ASSIGNMENT – Of the lines below, report only those that contain "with".

******

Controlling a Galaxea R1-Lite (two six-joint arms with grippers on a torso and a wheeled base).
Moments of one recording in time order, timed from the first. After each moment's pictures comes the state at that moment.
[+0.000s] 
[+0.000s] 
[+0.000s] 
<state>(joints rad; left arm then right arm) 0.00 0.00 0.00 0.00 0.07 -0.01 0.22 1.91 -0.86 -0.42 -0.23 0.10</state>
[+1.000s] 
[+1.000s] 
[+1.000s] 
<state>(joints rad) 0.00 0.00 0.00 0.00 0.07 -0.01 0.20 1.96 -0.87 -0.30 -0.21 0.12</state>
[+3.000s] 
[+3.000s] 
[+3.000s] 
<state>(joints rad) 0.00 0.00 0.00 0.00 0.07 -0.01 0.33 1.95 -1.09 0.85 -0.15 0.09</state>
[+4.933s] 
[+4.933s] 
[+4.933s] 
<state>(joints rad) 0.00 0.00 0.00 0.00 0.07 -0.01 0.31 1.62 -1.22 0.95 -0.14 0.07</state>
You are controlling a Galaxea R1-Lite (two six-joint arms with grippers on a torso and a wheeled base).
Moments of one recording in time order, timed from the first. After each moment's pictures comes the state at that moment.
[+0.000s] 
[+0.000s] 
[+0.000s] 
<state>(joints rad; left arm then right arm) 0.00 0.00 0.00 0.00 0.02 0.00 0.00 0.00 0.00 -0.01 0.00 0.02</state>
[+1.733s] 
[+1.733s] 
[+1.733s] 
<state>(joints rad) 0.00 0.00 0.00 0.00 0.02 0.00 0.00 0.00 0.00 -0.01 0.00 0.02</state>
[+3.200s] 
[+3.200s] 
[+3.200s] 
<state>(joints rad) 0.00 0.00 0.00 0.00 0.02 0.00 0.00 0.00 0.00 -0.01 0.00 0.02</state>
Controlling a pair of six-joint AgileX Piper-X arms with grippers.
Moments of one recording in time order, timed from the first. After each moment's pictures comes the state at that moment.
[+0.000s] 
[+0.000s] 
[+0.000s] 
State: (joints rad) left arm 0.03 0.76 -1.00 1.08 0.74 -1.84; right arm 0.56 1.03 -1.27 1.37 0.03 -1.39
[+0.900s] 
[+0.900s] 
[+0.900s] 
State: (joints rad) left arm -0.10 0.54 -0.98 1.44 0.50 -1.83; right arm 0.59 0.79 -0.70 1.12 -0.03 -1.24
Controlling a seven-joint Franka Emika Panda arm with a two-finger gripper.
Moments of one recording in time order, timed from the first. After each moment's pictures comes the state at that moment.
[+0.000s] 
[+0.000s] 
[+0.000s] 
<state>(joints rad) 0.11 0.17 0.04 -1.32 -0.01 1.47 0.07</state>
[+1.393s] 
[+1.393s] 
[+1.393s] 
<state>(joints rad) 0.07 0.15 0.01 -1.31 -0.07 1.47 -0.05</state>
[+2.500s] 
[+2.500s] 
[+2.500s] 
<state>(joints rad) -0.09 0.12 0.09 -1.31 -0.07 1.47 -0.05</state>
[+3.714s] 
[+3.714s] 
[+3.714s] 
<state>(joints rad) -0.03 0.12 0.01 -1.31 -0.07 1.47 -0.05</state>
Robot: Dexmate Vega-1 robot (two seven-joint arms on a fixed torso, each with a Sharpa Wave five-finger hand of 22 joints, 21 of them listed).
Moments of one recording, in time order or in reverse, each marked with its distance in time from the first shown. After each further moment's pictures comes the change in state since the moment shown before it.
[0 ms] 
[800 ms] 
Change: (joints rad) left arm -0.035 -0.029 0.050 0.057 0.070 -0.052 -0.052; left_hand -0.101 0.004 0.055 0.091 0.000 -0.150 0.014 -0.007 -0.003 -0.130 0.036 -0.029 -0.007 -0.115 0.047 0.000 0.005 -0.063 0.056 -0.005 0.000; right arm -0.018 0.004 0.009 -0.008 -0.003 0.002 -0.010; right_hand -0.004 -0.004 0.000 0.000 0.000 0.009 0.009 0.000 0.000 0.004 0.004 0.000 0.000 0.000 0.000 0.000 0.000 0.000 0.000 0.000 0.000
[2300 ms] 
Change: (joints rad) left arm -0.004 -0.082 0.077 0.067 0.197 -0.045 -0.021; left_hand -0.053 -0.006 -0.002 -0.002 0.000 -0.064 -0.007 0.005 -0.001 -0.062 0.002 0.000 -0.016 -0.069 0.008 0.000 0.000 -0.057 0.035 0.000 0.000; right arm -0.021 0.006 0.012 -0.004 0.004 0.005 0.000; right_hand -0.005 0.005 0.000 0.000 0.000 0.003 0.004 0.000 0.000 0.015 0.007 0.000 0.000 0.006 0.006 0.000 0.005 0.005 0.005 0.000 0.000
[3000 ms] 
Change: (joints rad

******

SOLUTION FOR THIS EXERCISE –
Controlling a Galaxea R1-Lite (two six-joint arms with grippers on a torso and a wheeled base).
You are controlling a Galaxea R1-Lite (two six-joint arms with grippers on a torso and a wheeled base).
Controlling a pair of six-joint AgileX Piper-X arms with grippers.
Controlling a seven-joint Franka Emika Panda arm with a two-finger gripper.
Robot: Dexmate Vega-1 robot (two seven-joint arms on a fixed torso, each with a Sharpa Wave five-finger hand of 22 joints, 21 of them listed).
Moments of one recording, in time order or in reverse, each marked with its distance in time from the first shown. After each further moment's pictures comes the change in state since the moment shown before it.

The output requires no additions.